**EXERCISE:**
Under this line sits a listing. Repeat exactly and only its lines from the one holding "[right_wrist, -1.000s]" through the one holding "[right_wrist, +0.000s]"; skip pictures.

**DATASET EXCERPTS:**
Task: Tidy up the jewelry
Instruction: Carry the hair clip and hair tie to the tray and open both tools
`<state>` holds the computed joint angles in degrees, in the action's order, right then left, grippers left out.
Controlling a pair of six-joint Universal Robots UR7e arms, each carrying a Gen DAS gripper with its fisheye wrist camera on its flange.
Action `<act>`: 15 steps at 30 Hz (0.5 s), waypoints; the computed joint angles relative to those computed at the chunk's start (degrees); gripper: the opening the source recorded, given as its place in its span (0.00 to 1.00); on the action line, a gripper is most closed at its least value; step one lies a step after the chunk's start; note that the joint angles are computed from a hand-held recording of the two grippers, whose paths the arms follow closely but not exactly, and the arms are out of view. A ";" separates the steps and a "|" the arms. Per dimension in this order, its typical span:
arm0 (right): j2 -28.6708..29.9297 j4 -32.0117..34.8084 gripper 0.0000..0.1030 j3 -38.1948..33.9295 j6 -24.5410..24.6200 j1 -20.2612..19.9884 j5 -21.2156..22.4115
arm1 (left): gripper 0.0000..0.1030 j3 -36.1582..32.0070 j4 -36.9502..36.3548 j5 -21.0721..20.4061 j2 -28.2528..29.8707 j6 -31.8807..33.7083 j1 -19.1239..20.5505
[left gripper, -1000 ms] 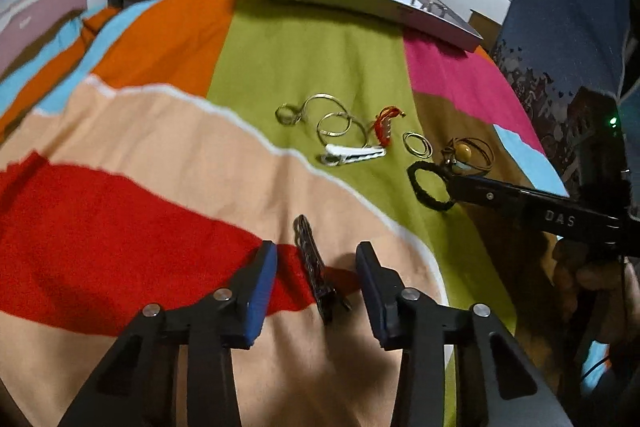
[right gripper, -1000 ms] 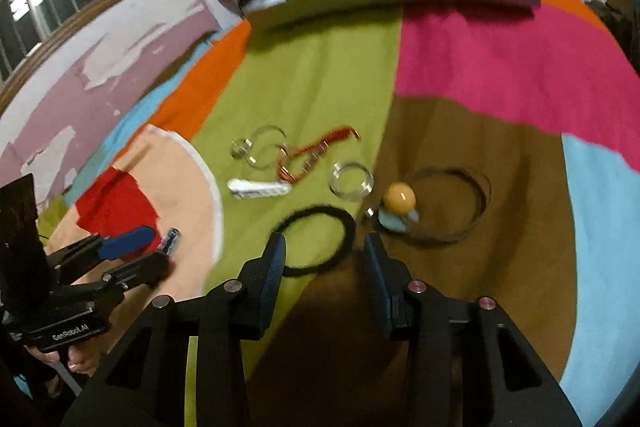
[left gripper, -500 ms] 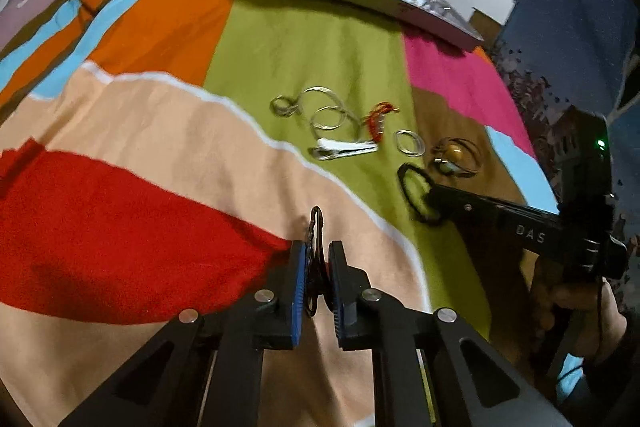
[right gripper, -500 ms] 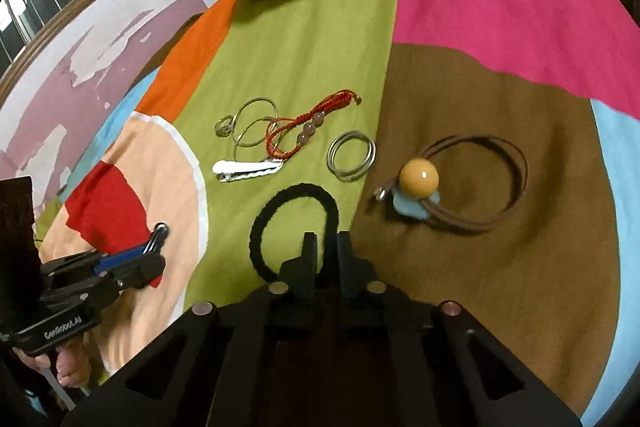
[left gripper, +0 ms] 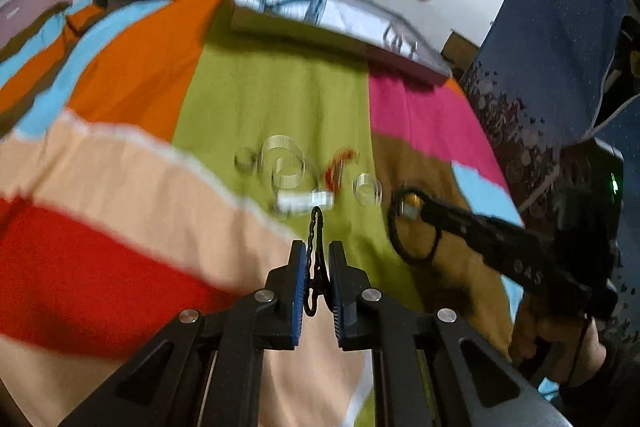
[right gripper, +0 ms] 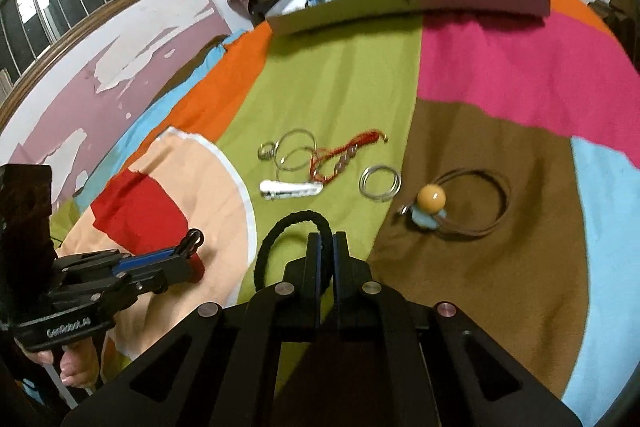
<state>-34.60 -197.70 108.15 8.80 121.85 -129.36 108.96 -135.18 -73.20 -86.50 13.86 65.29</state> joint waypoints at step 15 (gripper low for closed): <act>-2.12 -0.09 0.05 -18.57 -17.32 -1.63 -7.63 | 0.11 -30.26 -8.50 -3.02 24.83 7.32 -2.13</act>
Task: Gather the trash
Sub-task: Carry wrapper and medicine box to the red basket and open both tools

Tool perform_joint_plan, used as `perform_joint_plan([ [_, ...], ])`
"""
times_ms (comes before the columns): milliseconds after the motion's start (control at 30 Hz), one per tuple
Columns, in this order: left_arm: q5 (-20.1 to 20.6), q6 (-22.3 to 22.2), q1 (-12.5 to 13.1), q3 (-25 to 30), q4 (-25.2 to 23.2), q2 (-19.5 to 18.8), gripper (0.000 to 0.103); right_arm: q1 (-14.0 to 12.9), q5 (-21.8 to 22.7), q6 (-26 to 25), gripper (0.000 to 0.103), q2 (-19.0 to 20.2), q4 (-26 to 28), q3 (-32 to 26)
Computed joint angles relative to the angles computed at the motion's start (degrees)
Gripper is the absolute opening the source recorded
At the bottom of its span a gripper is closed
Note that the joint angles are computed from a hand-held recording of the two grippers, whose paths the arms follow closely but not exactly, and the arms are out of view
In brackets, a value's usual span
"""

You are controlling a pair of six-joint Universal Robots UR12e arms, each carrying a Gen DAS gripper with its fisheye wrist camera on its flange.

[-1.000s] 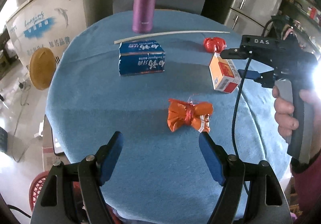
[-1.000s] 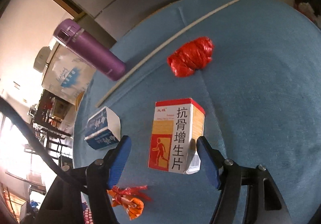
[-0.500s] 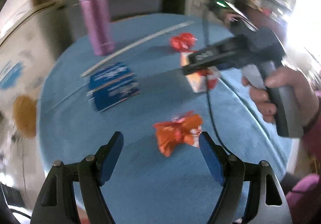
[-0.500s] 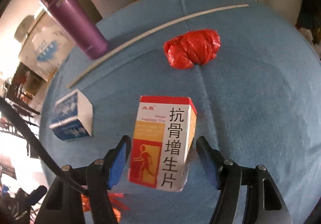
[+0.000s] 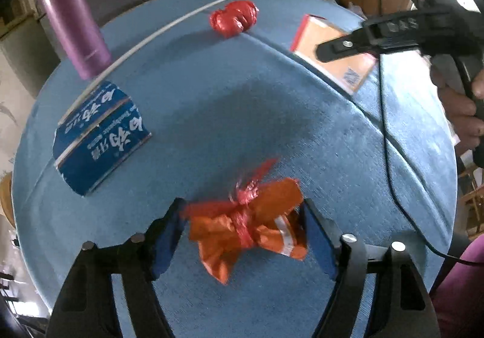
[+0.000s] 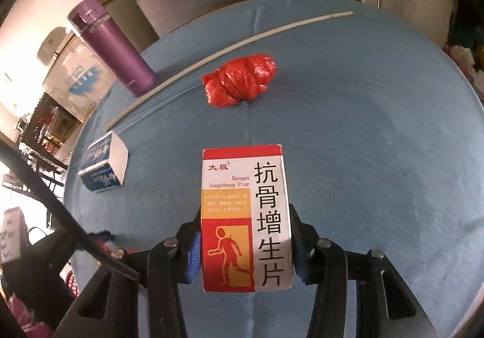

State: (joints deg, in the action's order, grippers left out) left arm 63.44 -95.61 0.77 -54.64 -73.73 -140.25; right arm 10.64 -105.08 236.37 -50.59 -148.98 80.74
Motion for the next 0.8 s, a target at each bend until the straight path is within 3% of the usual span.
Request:
perform_joint_plan([
  [100,-0.69,-2.16,0.26,0.63,-1.76,-0.08,0.069,0.42,0.30,-0.37,0.050,-0.93,-4.18,2.11],
  [300,-2.38,-7.44,1.51,-2.96,2.09,1.69,0.069,2.19,-0.61,-1.33,0.050,-1.61,-9.14,3.53],
  [567,-5.59,-21.46,6.47,-11.39,15.97,7.57,0.069,4.23,0.61,-4.31,0.050,-0.35,-12.99,1.58],
  [667,-3.62,-27.94,8.39,-13.40,22.26,8.73,0.069,5.04,2.72,-6.46,0.050,1.09,-14.39,-0.86],
  [733,-2.61,-30.91,9.92,-13.73,23.47,9.12,0.069,5.75,4.07,-8.47,0.050,2.32,-14.63,-3.10],
  [800,1.11,-34.15,11.01,-14.65,27.16,9.46,0.069,6.46,5.98,-10.54,0.050,4.01,-15.06,-5.96],
])
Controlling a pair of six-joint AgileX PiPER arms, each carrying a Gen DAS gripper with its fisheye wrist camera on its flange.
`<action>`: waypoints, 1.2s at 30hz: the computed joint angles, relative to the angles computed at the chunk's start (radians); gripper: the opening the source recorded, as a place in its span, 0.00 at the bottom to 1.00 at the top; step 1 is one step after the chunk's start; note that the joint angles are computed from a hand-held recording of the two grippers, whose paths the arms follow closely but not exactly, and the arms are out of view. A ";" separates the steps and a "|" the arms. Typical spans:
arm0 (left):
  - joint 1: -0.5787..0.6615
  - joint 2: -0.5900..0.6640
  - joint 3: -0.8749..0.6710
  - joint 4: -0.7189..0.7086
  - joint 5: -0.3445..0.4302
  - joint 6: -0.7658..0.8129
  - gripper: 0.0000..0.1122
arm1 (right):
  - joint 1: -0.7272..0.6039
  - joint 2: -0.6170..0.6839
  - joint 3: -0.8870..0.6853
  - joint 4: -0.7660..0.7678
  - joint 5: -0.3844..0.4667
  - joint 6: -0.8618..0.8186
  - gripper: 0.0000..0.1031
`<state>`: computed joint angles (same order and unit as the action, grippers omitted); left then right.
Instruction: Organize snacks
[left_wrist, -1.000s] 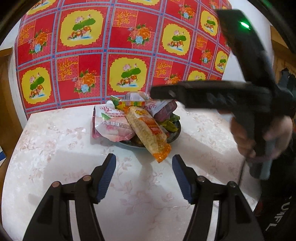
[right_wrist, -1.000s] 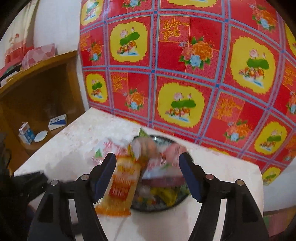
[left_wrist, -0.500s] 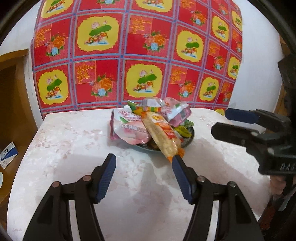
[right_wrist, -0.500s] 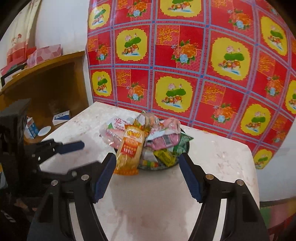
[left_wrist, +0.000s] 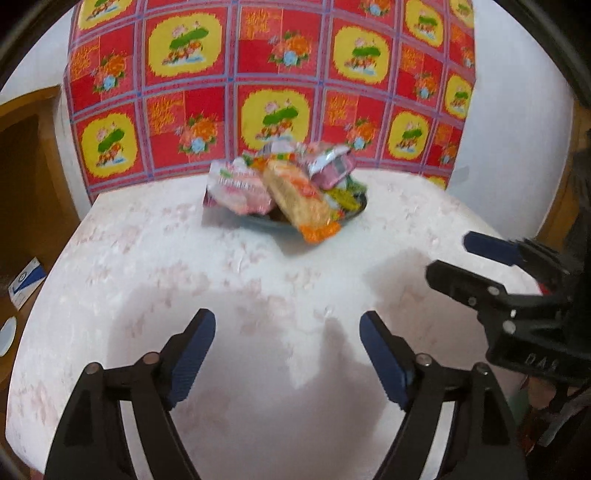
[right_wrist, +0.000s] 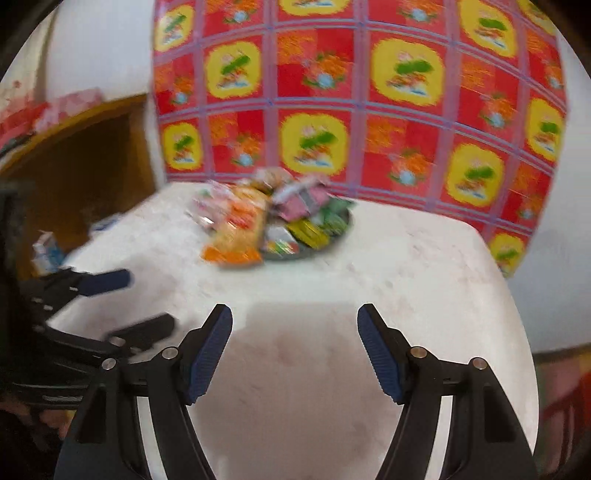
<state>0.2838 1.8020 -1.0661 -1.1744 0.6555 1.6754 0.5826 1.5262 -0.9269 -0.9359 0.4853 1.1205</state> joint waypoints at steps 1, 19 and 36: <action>-0.007 0.001 0.009 0.004 -0.023 -0.006 0.75 | 0.009 0.002 0.012 -0.033 0.008 0.047 0.70; -0.027 -0.016 0.100 -0.165 -0.145 0.132 0.77 | 0.085 0.024 0.145 -0.308 0.043 0.438 0.69; -0.029 -0.019 0.131 -0.275 -0.152 0.236 0.81 | 0.094 0.017 0.172 -0.397 0.045 0.526 0.70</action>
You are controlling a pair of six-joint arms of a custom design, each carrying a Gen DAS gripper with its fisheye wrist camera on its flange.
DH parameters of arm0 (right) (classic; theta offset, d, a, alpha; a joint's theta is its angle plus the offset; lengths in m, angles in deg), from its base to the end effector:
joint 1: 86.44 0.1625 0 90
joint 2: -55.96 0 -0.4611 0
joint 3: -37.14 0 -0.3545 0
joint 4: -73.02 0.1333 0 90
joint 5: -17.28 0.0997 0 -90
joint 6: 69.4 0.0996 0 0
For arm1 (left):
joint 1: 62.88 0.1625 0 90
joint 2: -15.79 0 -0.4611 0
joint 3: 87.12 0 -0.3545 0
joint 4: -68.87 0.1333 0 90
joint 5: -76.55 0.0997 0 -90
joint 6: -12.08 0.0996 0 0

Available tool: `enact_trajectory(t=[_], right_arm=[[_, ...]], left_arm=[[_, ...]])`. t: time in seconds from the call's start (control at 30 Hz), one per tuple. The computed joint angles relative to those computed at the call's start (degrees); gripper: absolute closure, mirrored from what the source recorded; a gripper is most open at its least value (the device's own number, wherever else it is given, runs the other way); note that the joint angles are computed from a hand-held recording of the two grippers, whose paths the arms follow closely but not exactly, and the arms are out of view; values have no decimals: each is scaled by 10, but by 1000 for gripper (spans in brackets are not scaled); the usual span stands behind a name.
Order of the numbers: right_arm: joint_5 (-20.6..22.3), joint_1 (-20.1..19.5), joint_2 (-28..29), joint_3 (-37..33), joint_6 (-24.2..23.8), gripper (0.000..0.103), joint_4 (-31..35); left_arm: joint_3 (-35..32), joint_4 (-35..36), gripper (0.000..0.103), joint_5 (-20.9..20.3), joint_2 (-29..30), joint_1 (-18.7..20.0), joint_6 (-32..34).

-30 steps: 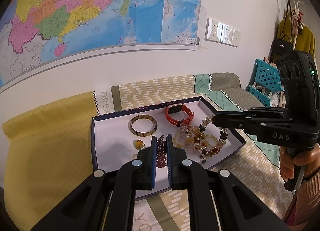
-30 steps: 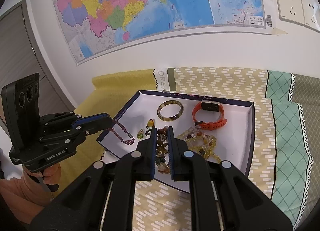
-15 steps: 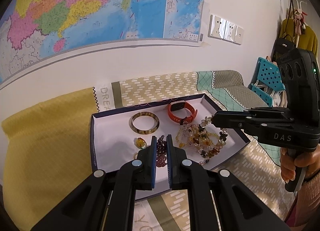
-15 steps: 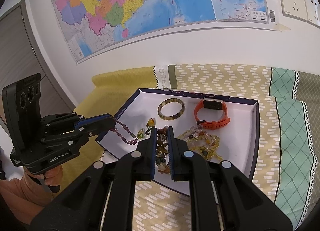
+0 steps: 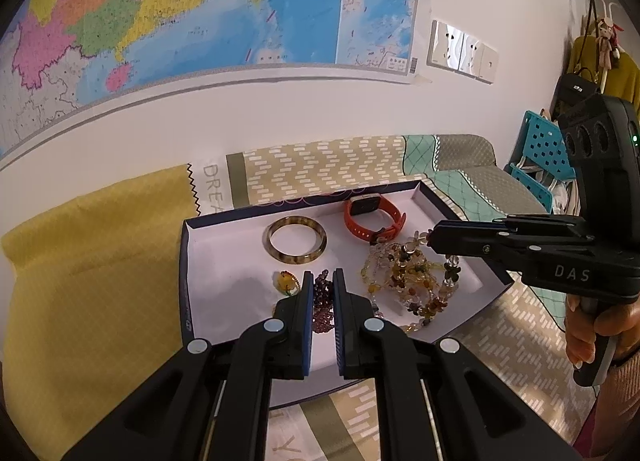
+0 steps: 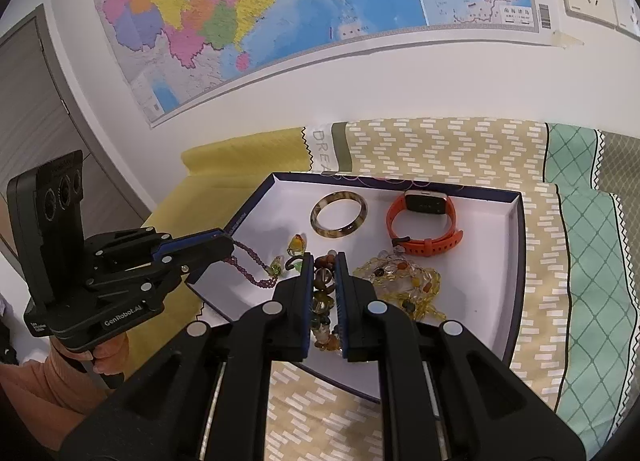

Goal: Organize jewelry
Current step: 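Open both tools to release the bracelets inside the box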

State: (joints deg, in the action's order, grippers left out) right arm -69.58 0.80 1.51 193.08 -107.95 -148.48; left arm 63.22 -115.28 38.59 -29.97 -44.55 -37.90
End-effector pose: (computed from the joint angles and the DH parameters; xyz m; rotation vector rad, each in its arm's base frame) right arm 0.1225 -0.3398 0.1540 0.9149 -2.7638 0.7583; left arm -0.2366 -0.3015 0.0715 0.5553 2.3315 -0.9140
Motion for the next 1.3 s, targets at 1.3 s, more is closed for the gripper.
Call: enact_trajectory(t=[1.3], right_arm=[[-80, -24, 60, -33, 10, 90, -59]], left_arm=[[-57, -8, 75, -40, 51, 95, 41]])
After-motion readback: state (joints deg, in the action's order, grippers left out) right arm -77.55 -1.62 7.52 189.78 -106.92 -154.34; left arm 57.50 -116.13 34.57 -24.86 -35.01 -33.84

**PROBLEM SOLUTION:**
[right_wrist, -1.000s] 
[left_wrist, -0.500s] 
[right_wrist, -0.500s] 
[left_wrist, +0.000s] 
[right_wrist, +0.000s] 

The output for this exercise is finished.